• **TASK INSTRUCTIONS**:
Report how many lines in the data include the string "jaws", and add nothing else.

• **INPUT MATERIAL**:
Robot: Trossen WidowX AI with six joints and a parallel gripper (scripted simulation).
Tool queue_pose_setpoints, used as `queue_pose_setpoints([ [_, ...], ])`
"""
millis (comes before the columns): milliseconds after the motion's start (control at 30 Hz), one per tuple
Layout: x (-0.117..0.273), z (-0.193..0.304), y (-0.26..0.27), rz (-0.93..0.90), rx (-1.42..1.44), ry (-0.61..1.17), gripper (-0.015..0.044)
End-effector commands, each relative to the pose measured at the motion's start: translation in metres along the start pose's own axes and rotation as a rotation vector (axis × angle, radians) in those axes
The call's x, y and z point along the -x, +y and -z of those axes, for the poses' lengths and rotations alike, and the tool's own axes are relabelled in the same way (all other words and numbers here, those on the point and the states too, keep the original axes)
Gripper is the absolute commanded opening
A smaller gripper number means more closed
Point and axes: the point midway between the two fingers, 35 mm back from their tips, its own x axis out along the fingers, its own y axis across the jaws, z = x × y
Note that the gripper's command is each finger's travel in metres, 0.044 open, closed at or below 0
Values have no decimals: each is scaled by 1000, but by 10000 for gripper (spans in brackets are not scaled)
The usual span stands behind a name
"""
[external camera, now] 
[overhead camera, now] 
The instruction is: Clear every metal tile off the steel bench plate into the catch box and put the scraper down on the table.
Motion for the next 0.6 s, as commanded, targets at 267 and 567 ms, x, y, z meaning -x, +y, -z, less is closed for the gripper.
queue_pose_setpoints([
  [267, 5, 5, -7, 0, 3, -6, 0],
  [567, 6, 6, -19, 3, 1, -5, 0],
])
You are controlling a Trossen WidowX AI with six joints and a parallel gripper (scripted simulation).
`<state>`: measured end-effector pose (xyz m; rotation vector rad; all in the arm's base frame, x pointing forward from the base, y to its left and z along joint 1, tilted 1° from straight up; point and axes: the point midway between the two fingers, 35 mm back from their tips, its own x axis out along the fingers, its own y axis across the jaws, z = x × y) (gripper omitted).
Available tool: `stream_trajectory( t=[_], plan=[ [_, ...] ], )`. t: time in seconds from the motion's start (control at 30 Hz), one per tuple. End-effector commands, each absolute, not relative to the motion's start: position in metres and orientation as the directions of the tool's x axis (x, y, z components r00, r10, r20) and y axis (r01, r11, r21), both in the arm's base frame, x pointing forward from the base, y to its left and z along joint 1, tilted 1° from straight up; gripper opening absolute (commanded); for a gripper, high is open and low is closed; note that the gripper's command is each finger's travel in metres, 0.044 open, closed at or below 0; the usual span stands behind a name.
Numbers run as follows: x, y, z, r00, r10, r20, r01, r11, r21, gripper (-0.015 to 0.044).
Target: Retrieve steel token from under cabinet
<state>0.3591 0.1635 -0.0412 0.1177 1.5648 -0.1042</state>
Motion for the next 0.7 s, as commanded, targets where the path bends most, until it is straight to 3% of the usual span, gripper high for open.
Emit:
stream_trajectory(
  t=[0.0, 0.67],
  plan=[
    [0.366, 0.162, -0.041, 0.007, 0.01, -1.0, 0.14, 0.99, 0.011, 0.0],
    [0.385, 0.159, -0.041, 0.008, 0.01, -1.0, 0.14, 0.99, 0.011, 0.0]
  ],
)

• **WRITTEN SOLUTION**:
2